First, create an index of the news articles in our corpus. Use the `MatrixSimilarity` transformation as described in gensim's [similarity queries tutorial](https://radimrehurek.com/gensim/auto_examples/core/run_similarity_queries.html).

In [14]:
from gensim import similarities

index = similarities.MatrixSimilarity(model_lda[corpus_tfidf])

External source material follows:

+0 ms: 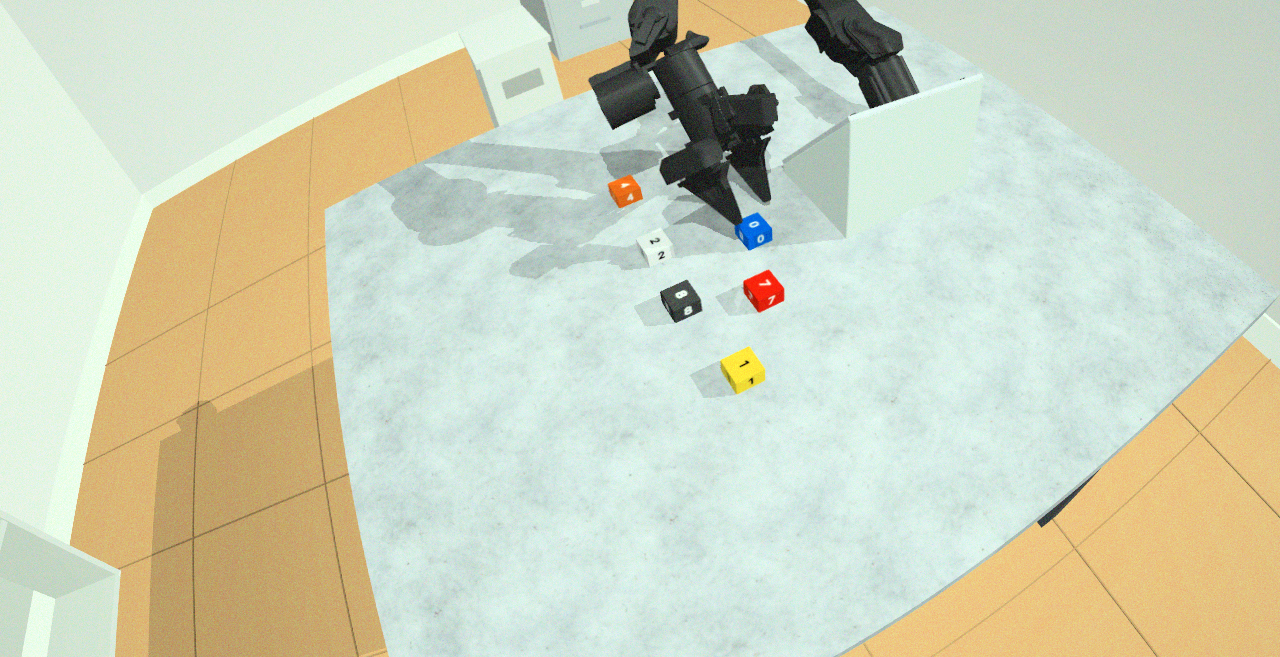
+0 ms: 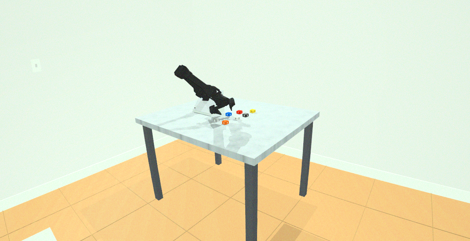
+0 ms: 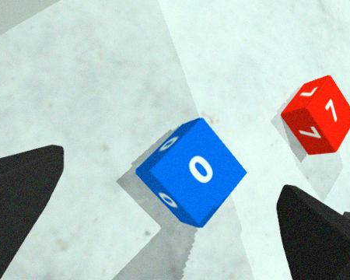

Now, write a function that takes a query string as input and returns the LDA representation for it. Make sure to apply the same preprocessing as we did to the documents.

In [None]:
doc = "Human computer interaction"
# TODO: preprocessing before doc2bow conversion
vec_bow = dictionary.doc2bow(doc.lower().split())
vec_lsi = lsi[vec_bow]  # convert the query to LSI space
print(vec_lsi)



Print the top 5 most similar documents, together with their similarities, using your index created above.

Run your code again, now training an LDA model with 100 topics. Do you see a qualitative difference in the top-5 most similar documents?